In other words, the Democrats lost the competition for viewers -- and for the framing of issues and ideas for the 2016 presidential competition.

That's bad for the Democratic Party and its candidates. It's also bad for a body politic that requires more than the junk-food diet offered up by Donald Trump and most of his fellow contenders for the Republican presidential nod.

So former secretary of labor Robert Reich, one of the most respected independent progressive figures within the Democratic orbit, has decided to do something about the problem.

Working with the activist group Democracy for America, Reich is circulating a petition that reads:

"Saturday night's [December 19] Democratic presidential primary debate was striking. It was all about substance and logic -- in sharp contrast to Republican debates that have been all name-calling and posturing.

"It was the kind of debate that could have really gotten voters excited about the Democratic Party. But because of when it was scheduled, almost nobody saw it.

"And the bad scheduling looks like it is just going to keep getting worse.
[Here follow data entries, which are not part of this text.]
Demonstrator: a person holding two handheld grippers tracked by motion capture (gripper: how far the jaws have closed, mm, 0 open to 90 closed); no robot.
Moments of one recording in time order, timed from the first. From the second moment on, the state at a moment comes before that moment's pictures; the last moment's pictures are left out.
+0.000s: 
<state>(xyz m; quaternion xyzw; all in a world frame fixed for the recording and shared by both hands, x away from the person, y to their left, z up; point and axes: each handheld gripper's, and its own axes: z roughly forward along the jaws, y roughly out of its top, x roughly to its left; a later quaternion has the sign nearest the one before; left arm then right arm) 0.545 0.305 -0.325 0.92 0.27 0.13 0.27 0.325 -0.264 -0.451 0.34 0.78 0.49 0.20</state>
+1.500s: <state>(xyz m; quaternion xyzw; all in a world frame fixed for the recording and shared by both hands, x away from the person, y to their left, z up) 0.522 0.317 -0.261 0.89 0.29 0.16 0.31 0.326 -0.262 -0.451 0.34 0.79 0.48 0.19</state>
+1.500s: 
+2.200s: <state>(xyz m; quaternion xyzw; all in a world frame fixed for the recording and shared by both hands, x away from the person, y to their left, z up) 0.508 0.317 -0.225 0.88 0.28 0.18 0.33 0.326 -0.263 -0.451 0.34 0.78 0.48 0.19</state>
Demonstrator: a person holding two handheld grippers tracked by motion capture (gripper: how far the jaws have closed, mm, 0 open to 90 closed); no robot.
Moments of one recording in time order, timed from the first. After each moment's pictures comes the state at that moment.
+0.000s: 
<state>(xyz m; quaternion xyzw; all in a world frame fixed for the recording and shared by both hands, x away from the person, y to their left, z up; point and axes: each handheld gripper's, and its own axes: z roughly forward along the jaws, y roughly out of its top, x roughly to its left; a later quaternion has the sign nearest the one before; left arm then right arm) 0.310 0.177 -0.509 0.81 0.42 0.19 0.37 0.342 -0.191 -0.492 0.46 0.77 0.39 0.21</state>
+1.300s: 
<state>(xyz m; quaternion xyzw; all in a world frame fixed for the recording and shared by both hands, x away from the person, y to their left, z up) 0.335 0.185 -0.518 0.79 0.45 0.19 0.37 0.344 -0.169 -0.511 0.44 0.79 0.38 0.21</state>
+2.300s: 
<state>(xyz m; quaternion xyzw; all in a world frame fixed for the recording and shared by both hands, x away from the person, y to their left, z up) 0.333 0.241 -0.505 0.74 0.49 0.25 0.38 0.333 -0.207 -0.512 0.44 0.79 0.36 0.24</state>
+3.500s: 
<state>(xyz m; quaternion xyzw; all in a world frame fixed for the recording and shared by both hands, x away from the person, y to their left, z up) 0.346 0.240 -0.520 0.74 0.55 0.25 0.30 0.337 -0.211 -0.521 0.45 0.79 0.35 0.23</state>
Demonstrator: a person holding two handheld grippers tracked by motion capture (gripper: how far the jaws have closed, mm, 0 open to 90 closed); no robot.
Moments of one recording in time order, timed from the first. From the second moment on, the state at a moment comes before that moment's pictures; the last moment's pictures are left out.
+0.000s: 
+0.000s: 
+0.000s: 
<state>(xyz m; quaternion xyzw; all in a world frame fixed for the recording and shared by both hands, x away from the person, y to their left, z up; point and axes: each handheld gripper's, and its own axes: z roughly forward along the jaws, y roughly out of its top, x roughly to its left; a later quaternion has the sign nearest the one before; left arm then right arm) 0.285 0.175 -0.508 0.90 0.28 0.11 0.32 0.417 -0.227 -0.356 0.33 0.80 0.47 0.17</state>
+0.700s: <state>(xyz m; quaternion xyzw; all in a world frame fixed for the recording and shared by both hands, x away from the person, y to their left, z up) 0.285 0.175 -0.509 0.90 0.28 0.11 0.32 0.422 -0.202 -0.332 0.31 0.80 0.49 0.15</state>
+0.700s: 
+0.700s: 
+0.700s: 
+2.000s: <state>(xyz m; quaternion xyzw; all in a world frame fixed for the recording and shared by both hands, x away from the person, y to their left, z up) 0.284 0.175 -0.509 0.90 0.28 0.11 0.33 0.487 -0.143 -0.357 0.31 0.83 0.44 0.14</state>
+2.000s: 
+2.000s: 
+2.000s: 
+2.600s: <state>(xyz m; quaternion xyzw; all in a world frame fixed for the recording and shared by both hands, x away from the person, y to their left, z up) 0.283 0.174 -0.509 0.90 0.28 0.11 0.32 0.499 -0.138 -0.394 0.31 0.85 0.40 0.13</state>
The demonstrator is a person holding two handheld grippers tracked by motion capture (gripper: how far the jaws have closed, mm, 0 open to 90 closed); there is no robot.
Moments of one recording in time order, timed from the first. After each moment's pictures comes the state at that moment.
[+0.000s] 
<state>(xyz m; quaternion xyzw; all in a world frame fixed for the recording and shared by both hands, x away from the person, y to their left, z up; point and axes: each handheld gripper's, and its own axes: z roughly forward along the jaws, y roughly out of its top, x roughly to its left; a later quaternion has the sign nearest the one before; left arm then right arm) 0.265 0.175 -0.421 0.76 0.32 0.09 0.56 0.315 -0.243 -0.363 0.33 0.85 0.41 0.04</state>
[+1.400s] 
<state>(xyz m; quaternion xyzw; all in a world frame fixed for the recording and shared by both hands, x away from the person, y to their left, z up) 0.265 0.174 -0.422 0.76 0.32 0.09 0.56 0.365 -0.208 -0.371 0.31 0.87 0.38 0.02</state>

The next Democratic debate will be Sunday, January 17 -- on a three-day holiday weekend, scheduled at the same time as a major NFL playoff game.

"Tell [Democratic National Committee chair] Debbie Wasserman Schultz and the DNC to schedule additional debates."

More than 100,000 Americans have signed the petition -- which echoes calls from former Maryland governor Martin O'Malley and Vermont Senator Bernie Sanders for more debates -- and the number is rising rapidly.

Reich is making an important point as a prominent progressive who served as a member of former president Bill Clinton's cabinet and who has emerged as a hero of activists aligned with what is frequently referred to as "the Elizabeth Warren wing of the Democratic Party."